Exercise requirements: Can the data below be echoed back word for word?
(Input material)
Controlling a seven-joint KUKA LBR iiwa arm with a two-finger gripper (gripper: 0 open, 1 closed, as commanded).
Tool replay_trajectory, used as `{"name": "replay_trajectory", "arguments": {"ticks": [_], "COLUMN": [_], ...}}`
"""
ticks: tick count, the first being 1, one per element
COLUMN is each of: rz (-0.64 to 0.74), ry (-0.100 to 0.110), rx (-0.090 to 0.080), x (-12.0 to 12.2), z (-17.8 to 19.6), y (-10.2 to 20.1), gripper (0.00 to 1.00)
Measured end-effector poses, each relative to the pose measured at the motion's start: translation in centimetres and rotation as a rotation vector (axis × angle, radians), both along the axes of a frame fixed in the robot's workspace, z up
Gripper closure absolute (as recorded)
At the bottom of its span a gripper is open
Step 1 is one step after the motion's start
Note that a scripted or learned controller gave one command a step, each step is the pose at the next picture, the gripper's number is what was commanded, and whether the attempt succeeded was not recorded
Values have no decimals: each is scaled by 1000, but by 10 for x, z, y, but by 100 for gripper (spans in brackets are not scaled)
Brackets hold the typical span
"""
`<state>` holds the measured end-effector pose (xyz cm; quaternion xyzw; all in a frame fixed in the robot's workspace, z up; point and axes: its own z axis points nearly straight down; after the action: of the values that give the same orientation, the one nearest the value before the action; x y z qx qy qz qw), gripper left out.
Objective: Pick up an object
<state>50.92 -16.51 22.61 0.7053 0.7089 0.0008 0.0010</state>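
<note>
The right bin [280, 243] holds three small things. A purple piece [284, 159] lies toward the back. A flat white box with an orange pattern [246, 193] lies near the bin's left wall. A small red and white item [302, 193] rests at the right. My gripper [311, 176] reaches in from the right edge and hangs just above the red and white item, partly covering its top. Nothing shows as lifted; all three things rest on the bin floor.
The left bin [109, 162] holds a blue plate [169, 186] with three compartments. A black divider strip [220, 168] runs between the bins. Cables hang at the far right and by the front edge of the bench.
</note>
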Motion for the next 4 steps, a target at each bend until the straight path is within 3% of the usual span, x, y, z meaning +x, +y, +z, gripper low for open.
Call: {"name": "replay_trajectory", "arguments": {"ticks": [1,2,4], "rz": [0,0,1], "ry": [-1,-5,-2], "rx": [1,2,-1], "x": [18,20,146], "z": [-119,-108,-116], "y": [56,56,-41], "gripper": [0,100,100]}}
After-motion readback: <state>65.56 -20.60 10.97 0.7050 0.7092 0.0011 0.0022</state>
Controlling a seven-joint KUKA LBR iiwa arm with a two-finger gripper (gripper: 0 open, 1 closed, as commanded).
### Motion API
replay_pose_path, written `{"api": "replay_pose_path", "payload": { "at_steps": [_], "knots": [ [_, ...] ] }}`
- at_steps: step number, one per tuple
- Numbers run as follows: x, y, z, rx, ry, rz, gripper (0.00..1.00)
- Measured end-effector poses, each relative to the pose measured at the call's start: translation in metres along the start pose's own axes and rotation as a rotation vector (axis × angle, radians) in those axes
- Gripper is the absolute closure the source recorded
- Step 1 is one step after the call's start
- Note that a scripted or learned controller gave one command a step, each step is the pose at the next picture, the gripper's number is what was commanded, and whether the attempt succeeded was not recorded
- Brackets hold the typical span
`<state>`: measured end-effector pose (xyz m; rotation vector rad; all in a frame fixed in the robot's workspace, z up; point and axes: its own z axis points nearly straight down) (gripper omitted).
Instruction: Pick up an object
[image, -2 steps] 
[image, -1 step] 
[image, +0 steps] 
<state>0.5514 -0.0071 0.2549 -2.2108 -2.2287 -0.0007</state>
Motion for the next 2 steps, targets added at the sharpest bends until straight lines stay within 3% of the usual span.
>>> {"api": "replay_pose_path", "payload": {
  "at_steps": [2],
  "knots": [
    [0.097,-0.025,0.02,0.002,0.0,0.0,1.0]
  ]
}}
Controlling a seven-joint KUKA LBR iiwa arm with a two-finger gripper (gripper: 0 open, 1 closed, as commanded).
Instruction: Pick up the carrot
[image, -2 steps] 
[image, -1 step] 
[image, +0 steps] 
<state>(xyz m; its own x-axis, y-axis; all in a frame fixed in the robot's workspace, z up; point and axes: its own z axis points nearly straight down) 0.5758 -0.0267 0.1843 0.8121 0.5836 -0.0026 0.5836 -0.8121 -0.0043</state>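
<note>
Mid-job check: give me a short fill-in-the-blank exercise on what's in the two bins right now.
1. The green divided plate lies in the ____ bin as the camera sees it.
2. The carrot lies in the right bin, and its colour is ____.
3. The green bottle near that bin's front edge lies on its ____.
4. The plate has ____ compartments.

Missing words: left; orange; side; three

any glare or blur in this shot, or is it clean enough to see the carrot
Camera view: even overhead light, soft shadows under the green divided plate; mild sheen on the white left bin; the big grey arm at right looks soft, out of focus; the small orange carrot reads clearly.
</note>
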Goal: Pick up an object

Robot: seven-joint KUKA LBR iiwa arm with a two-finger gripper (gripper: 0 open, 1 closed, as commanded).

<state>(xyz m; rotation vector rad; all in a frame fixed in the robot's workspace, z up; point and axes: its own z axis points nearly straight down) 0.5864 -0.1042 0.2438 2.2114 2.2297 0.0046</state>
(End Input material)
Result below:
Controlling a seven-joint KUKA LBR iiwa arm with a two-finger gripper (gripper: 0 open, 1 closed, as commanded).
Tool replay_trajectory, used as `{"name": "replay_trajectory", "arguments": {"ticks": [_], "COLUMN": [_], ...}}`
"""
ticks: tick count, the first being 1, one per element
COLUMN is each of: rz (-0.64 to 0.74), ry (-0.100 to 0.110), rx (-0.090 to 0.080), x (-12.0 to 12.2), z (-17.8 to 19.6), y (-10.2 to 20.1), gripper (0.00 to 1.00)
Measured end-effector poses, each relative to the pose measured at the motion's start: translation in centimetres and rotation as a rotation vector (axis × angle, radians), both along the axes of a frame fixed in the robot's workspace, z up
Gripper closure absolute (as recorded)
At the bottom of its span a gripper is open
Step 1 is one step after the motion's start
Note that a scripted or learned controller gave one command a step, each step is the pose at the next picture, the gripper's number is what was commanded, and whether the attempt succeeded was not recorded
Values have no decimals: each is scaled by 1000, but by 10 for x, z, y, but by 100 for gripper (spans in brackets are not scaled)
Brackets hold the typical span
"""
`<state>` holds the measured end-effector pose (xyz cm; quaternion xyzw; all in a frame fixed in the robot's workspace, z up; point and axes: its own z axis points nearly straight down; after the action: of the values that give the same orientation, the one nearest the value before the action; x y z qx qy qz qw), gripper left out.
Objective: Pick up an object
<state>50.92 -16.51 22.61 0.7053 0.7089 0.0008 0.0010</state>
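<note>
The right bin [280, 243] holds three small things. A purple piece [284, 159] lies toward the back. A flat white box with an orange pattern [246, 193] lies near the bin's left wall. A small red and white item [302, 193] rests at the right. My gripper [311, 176] reaches in from the right edge and hangs just above the red and white item, partly covering its top. Nothing shows as lifted; all three things rest on the bin floor.
The left bin [109, 162] holds a blue plate [169, 186] with three compartments. A black divider strip [220, 168] runs between the bins. Cables hang at the far right and by the front edge of the bench.
</note>
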Motion for the next 4 steps, a target at each bend until the straight path is within 3% of the usual span, x, y, z meaning +x, +y, +z, gripper low for open.
Call: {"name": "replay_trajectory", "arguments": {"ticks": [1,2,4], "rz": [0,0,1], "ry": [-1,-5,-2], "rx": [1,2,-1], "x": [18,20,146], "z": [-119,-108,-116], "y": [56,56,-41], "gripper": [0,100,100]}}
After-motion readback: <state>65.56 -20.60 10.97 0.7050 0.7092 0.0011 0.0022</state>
Controlling a seven-joint KUKA LBR iiwa arm with a two-finger gripper (gripper: 0 open, 1 closed, as commanded).
### Motion API
replay_pose_path, written `{"api": "replay_pose_path", "payload": { "at_steps": [_], "knots": [ [_, ...] ] }}`
- at_steps: step number, one per tuple
- Numbers run as follows: x, y, z, rx, ry, rz, gripper (0.00..1.00)
- Measured end-effector poses, each relative to the pose measured at the call's start: translation in metres along the start pose's own axes and rotation as a rotation vector (axis × angle, radians) in those axes
- Gripper is the absolute closure the source recorded
- Step 1 is one step after the call's start
- Note that a scripted or learned controller gave one command a step, each step is the pose at the next picture, the gripper's number is what was commanded, and whether the attempt succeeded was not recorded
- Brackets hold the typical span
`<state>`: measured end-effector pose (xyz m; rotation vector rad; all in a frame fixed in the robot's workspace, z up; point and axes: its own z axis points nearly straight down) (gripper omitted).
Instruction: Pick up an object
[image, -2 steps] 
[image, -1 step] 
[image, +0 steps] 
<state>0.5514 -0.0071 0.2549 -2.2108 -2.2287 -0.0007</state>
Motion for the next 2 steps, targets added at the sharpest bends until straight lines stay within 3% of the usual span.
>>> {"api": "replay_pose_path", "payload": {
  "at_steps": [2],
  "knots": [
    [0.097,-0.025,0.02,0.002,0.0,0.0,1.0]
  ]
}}
Controlling a seven-joint KUKA LBR iiwa arm with a two-finger gripper (gripper: 0 open, 1 closed, as commanded).
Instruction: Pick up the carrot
[image, -2 steps] 
[image, -1 step] 
[image, +0 steps] 
<state>(xyz m; its own x-axis, y-axis; all in a frame fixed in the robot's workspace, z up; point and axes: its own z axis points nearly straight down) 0.5758 -0.0267 0.1843 0.8121 0.5836 -0.0026 0.5836 -0.8121 -0.0043</state>
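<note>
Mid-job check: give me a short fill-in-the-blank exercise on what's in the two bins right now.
1. The green divided plate lies in the ____ bin as the camera sees it.
2. The carrot lies in the right bin, and its colour is ____.
3. The green bottle near that bin's front edge lies on its ____.
4. The plate has ____ compartments.

Missing words: left; orange; side; three

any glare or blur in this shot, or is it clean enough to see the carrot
Camera view: even overhead light, soft shadows under the green divided plate; mild sheen on the white left bin; the big grey arm at right looks soft, out of focus; the small orange carrot reads clearly.
</note>
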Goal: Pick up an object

Robot: seven-joint KUKA LBR iiwa arm with a two-finger gripper (gripper: 0 open, 1 closed, as commanded).

<state>(xyz m; rotation vector rad; all in a frame fixed in the robot's workspace, z up; point and axes: its own z axis points nearly straight down) 0.5864 -0.1042 0.2438 2.2114 2.2297 0.0046</state>

No further output is required, since the answer is complete.